The Header-Value method uses a combination of extractors to detect the layout of a table. First, you will create a set of extractors to find each header label for the table ("Order Date" for example). Second, you will create a set of extractors to find the values in each column (The individual dates in whatever format they may appear, for example).

The Header-Value technique excels in cases where you are trying to extract similar information from a variety of table layouts in a document set. Some of the tables may have table lines present, some may not. Columns may be in different orders. Some tables may have more columns than others. The column header descriptions may be different. The format of data inside the cells (and therefore the pattern needed to find it) may be different. If you're trying to tackle a problem of variety, the Header-Value method may be fore you. Potentially, this technique can even target future table layouts sight unseen (as long as its configuration matches up with the previously unseen table structure).

However, Header-Value can be overkill for simpler tables whose structure is very straightforward and unchanging. Row Match is still the preferred method for those cases. Header-Value needs an extractor to find every column header and the column's value, leading it to be more time consuming and complicated to set up. In many cases, Row Match can extract table data using only a single extractor and, as such, is much more efficient. Furthermore, there are tables out there that do not have header labels. The Header-Value method can target these types of tables, but can be more difficult to set up, or better targeted by the Row Match method.

Infer Grid

The Infer Grid method uses header extractors to determine the cell structure of the table. It generates a grid corresponding to the table's structure based off column and/or row header labels. In other words, it infers a grid structure from the header positions, hence the name.

At least one set of either column labels or row labels must be used to infer the grid using an "X Axis Extractor" or a "Y Axis Extractor". Most often an "X Axis Extractor" is used to find where the column headers are on the table and the cell locations are determined by the table's lines (whose locations were obtained via a "Detect Lines" or "Remove Lines" IP Command). Grooper then draws a grid on the document and each column's cell is extracted from the data falling within the corresponding grid's cell. The grid can also be inferred using a a "Y Axis Extractor" looking for row header labels if column headers are not available.

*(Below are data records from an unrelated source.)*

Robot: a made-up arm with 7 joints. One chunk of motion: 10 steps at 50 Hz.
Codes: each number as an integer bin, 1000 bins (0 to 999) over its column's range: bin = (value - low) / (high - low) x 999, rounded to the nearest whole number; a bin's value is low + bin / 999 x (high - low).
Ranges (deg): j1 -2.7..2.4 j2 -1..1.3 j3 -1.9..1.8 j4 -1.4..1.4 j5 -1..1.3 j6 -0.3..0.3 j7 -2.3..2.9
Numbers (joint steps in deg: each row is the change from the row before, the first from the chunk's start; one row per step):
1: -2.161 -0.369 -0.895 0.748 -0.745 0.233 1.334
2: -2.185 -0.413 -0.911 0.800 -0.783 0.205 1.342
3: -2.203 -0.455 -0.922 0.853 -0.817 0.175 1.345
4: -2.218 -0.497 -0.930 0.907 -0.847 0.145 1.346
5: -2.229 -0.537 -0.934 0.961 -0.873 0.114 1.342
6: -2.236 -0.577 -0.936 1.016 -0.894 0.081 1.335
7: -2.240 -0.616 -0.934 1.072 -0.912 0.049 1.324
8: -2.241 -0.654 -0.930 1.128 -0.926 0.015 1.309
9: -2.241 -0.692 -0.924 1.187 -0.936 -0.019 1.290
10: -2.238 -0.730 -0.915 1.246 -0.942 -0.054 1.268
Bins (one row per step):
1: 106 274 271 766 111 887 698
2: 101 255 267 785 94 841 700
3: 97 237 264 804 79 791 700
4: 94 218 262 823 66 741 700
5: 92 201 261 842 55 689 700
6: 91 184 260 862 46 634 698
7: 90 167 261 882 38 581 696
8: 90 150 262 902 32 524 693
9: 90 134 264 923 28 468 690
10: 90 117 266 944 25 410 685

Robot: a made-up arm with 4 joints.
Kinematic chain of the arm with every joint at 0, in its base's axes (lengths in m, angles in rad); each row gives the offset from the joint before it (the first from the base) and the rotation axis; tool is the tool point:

Optionally, both an "X Axis Extractor" and a "Y Axis Extractor" can be used to infer the table structure using both row headers and column headers. This approach can infer a grid on tables that do not have lines drawn between rows and columns. Knowing a location of a row header and the location of a column header, Grooper can infer the cell location of where they intersect on the table. Once Grooper knows that location, it can extract the text falling inside that location even without boundary lines drawn around the cell.

Infer Grid excels at table extraction where table lines are present. It also excels at some specialized use cases. Sometimes, text falling in a table's cells use a specialized font not easily read by the main OCR profile used to grab a document's text data. In these cases, a secondary OCR profile can be run on the cells in a column to reprocess the raw text data, targeting that specialized font. Infer Grid also has functionality to easily read checkboxes in a table through OMR detection.